Simulating experiments

%matplotlib inline
%config InlineBackend.figure_format = 'retina'

plot_rescorla_game[source]

plot_rescorla_game(T, mu, alpha, beta)

T = 100 # number of trials
mu = [.2,.8] # reward probabilities
alpha = .2 # learning rate
beta = 4 # inverse temperature
plot_rescorla_game(T, mu, alpha, beta)

Reducing the learning rate (participant does not manage to learn probabilities)

T = 100 # number of trials
mu = [.2,.8] # reward probabilities
alpha = .01 # learning rate
beta = 4 # inverse temperature
plot_rescorla_game(T, mu, alpha, beta)

Let's give them more trials

T = 1000 # number of trials
mu = [.2,.8] # reward probabilities
alpha = .01 # learning rate
beta = 4 # inverse temperature
plot_rescorla_game(T, mu, alpha, beta)

An extreme beta value makes participants stop exploring.

T = 1000 # number of trials
mu = [.2,.8] # reward probabilities
alpha = .1 # learning rate
beta = 1000 # inverse temperature
plot_rescorla_game(T, mu, alpha, beta)

If beta is very low, participants still learn, but they don't use that knowledge (something that we cannot see in this plot yet).

T = 1000 # number of trials
mu = [.2,.8] # reward probabilities
alpha = .1 # learning rate
beta = .0000000001 # inverse temperature
plot_rescorla_game(T, mu, alpha, beta)

Choice Kernel

In the choice kernel function, we remove the deltas.

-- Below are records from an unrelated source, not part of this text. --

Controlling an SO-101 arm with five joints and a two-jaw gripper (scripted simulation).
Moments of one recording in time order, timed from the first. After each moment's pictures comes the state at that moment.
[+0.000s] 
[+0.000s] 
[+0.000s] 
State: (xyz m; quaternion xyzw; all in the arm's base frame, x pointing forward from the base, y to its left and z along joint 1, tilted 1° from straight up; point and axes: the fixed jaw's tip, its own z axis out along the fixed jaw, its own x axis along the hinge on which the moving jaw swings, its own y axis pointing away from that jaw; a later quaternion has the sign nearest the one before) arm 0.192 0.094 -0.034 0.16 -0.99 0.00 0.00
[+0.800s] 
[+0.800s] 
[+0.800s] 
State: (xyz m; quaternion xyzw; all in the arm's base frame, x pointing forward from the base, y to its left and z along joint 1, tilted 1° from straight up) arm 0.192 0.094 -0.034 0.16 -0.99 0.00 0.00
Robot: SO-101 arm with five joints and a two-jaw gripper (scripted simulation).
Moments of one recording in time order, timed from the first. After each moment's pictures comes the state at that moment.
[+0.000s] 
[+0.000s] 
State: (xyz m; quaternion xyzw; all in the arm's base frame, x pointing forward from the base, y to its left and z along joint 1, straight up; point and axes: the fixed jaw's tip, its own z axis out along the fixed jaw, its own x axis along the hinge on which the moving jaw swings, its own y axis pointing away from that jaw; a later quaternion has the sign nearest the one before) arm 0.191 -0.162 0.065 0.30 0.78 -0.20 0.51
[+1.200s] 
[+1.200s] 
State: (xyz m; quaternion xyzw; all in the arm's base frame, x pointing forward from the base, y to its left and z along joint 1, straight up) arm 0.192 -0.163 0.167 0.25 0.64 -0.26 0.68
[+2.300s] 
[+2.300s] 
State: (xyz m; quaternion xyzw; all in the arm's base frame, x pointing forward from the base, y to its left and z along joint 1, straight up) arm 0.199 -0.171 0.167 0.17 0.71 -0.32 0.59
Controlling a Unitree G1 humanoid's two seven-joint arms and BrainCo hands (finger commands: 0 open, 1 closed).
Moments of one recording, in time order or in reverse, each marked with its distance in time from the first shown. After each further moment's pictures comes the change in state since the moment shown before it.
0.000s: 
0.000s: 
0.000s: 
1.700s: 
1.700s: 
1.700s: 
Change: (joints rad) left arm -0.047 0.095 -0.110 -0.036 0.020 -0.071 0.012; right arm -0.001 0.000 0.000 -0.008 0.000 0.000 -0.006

simulate_M4ChoiceKernel_v1[source]

simulate_M4ChoiceKernel_v1(T, mu, alpha_c, beta_c)

Note that choice_kernel decays with the inverted alpha in each trial choice_kernel = (1 - alpha_c) * choice_kernel

plot_choice_kernel_game[source]

plot_choice_kernel_game(T, mu, alpha, beta)

T = 100 # number of trials
mu = [.2,.8] # reward probabilities
alpha = .2 # learning rate
beta = 4 # inverse temperature
actions = plot_choice_kernel_game(T, mu, alpha, beta)
T = 100 # number of trials
mu = [.2,.8] # reward probabilities
alpha = .2 # learning rate
beta = .004 # inverse temperature
actions = plot_choic_kernel_game(T, mu, alpha, beta)
T = 500 # number of trials
mu = [.2,.8] # reward probabilities
alpha = .2 # learning rate
beta = 4 # inverse temperature
actions = plot_choic_kernel_game(T, mu, alpha, beta)

With a reasonably high beta one of the options should always move towards 1.